VAT Apportionment and Outside Scope Income
The Supreme Court decision in Frank Smart ought to have clarified that mere receipt of grants that are outside the scope of VAT does not imply any reduction in the input tax recoverable by a trader, as long as the activity generates taxable supplies. Yet HMRC seeks other cases to find gaps in the application of Frank Smart.
Such a case is Newell (TC08149) where HMRC has argued that receipt of outside scope grants to support a biomass fuel business causes the input tax on all the business costs to be apportionable pro rata to the taxable income and outside scope income received. Happily, HMRC failed in distinguishing this from Frank Smart, so it lost its case.
Whereas this was a purely commercial supplier, the case has synergy with cases that can sometimes be made against charities, and is reminiscent of HMRC’s misguided arguments in Will Woodlands. HMRC attempted to use the precedent of Vehicle Control Services as the proposition that mere receipt of outside scope income causes input tax apportionment (despite Frank Smart being against them on that). But VCS involved receipt of fines from car park infringements, which was deemed to be a business activity, albeit not involving consideration for taxable supplies. The current case involved subsidies for a single energy business, and was not predicated on pursuing outside scope income for its own sake. This removed HMRC’s key precedent.
HMRC also argued that the University of Cambridge CJEU decision relating to investment management costs showed that an apportionment was needed. However, that arose because the costs generated income that was wholly outside the scope, whereas the current case involved costs that had a direct and immediate link to the taxable supplies, so there was no realistic comparison between them. HMRC argued that, without the biomass energy business, the appellant could not have obtained the grants. But the tribunal accepted that this wrongly applied the ‘but for test’, since it was only consequential that grants arose from pursuing the taxable trade, and was not part of that trade. Under the precedent of Southern Primary, a ‘but for’ link with costs is not sufficient to condition the amounts of input tax that can be claimed.
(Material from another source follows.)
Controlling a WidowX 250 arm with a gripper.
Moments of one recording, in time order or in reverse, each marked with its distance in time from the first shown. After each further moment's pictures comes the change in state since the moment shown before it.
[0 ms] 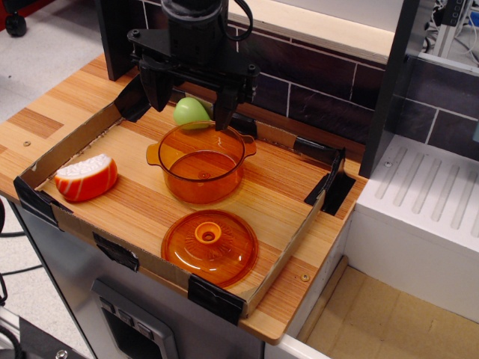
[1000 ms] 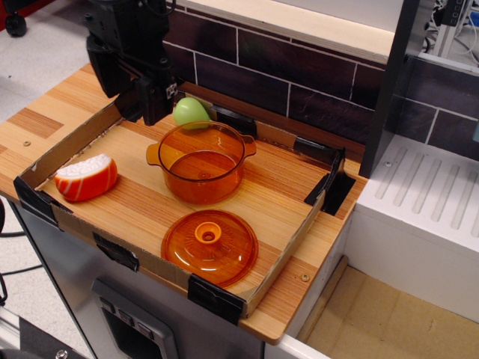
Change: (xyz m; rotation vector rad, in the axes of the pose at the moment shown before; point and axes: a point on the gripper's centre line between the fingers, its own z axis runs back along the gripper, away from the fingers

These faulty principles appear to be held dear by HMRC. They lost every stage of their four tiered appeal in the case of Frank Smart. This has the feel of a case that will go the same way. Traders who benefit from grants have much to fear from HMRC’s intransigence. Charities often receive grants and donations that they use to deficit-fund, or otherwise have enough wealth to subside, their charitable trading activities. For the same reasons as in this case, they are open to attack from HMRC at least until HMRC recognises that its entire approach to this area is logically flawed.